Corona’s replacement, the Aquino selected Maria Lourdes Sereno has been more controversial than the man she was appointed to replace. Sereno has been dogged by allegations of irregularities regarding tax and expenses information. Additionally, Sereno was found to have obtained her position unlawfully due to failing to comply with official requirements when she applied for her position in-line with rules from the Judicial and Bar Council (JBC). While the Philippine House of Representatives moved to formally impeach her, the Supreme Court itself made the first move and today ended Sereno’s tenure on the court, effective immediately.
While it is clear enough that Maria Lourdes Sereno is a highly corrupt individual whose lavish lifestyle raised questions about her financial ethics, the most worrisome element of Sereno’s judicial career was her penchant for intervening in the political affairs of the nation.
Sereno, from her position as Chief Justice frequently issued statements condemning President Rodrigo Duterte’s war on drugs. This represented a clear dereliction of duty and was a grave danger to the democratic health of the country. In a normal environment, judges of any high court must automatically recuse themselves from making controversial comments on political or policy matters while behind the judicial bench. To do otherwise, represents judges trying to use their influence and power to intimidate law enforcement into mutinying against the orders they are issued from policy markers and elected officials, including the President.
The result of this judicial activism if left unchecked is a situation of anarchy where the President is saying one thing and the chief justice saying another thing so as to undermine the President, ordinary law enforcement officers and the public. When this happens, nobody knows who is in charge of what and every faction can individually pick whichever leader whose laws they wish to obey. Such a situation is not conducive to public safety or economic growth.
Judges like Sereno are not supposed to be public figures who make or comment on policy outside of the court room.
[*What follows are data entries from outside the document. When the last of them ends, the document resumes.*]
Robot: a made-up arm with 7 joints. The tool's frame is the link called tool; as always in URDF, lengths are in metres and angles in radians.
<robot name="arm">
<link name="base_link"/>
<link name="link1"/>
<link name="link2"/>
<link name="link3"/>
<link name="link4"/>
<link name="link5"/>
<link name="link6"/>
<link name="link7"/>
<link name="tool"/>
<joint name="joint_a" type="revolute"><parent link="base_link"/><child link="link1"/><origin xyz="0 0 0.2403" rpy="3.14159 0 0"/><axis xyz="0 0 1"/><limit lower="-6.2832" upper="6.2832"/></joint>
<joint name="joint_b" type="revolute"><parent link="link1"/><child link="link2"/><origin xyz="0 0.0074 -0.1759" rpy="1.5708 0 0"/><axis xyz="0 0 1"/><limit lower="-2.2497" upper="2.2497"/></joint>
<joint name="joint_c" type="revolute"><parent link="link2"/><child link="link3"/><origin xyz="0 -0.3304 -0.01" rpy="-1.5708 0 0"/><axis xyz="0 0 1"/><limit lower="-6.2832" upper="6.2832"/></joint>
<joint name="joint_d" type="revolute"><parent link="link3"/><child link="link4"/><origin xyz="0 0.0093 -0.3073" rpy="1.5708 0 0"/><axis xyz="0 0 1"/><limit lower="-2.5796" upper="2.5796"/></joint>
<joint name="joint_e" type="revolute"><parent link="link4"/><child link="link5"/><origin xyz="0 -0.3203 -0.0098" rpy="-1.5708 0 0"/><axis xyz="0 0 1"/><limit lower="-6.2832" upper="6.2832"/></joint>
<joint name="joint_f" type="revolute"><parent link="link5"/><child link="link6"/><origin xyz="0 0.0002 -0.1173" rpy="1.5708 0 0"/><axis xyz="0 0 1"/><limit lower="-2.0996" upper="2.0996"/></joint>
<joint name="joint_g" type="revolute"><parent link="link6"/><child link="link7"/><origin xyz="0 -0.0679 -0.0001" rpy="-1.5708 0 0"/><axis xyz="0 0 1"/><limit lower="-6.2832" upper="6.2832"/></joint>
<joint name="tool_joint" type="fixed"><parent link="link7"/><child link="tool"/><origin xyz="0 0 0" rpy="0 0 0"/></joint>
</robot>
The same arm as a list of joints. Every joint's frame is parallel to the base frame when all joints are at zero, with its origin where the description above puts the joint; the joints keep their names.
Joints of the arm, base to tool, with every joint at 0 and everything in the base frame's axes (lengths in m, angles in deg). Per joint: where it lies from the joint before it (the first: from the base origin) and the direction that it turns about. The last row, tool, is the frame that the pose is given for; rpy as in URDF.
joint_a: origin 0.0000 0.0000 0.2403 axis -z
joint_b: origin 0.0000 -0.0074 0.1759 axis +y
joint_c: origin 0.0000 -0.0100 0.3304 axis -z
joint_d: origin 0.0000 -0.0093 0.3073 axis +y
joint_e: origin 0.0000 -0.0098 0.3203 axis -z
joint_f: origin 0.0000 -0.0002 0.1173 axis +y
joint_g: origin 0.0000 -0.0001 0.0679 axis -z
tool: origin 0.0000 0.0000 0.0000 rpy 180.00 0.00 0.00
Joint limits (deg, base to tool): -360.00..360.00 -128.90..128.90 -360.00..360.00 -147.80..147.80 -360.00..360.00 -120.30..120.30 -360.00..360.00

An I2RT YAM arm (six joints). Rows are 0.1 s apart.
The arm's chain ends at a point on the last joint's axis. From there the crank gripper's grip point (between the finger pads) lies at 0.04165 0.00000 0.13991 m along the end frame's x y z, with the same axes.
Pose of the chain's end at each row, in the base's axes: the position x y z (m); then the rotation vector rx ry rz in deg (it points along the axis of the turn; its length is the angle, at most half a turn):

If this were the case, there would be no need to separate judicial power from executive and legislative power. Sereno violated the trust of the country as well as the letter of the very laws she was supposed to enforce by taking it upon herself to act as a rival of the democratically elected head of state and governmental executive.
The fact that she felt she could get away with it is a further sign that The Philippines is in need of drastic reform in terms of governance. While The Philippines considers switching from a corrupt and confrontational presidential system to a federal-parliamentary system (or some combination thereof), judicial reform should also be on the table.
What is even more hypocritical than Sereno herself is the broken political environment she came out of. While Liberal President Noynoy Aquino vocally led a charge to remove Sereno’s predecessor for having unlawfully obtained his office, today, the Liberal party is racing towards Sereno’s defence even though she has now been removed for many of the same reasons that her predecessor Renato Corona was removed for.
The sad reality is that behind the double-standards lies a Liberal establishment that is more concerned with obstruction, corruption, egotism and political conflict than with helping Predient Duterte to establish a clean government that cleans up the streets from the biggest threat to peace and freedom in The Philippines – the rampant use of, trafficking of and selling of dangerous drugs.
A federal parliamentary system would allow politics the Philippines to better reflect the incredibly high levels of popularity for Rodrigo Duterte and would end the culture of mischief and obstruction that is at this time, the only thing the Liberals and their allies stand for. This should be accompanied with judicial reform that allows no space for any judicial activism or lawlessness among egotistic judges like Sereno.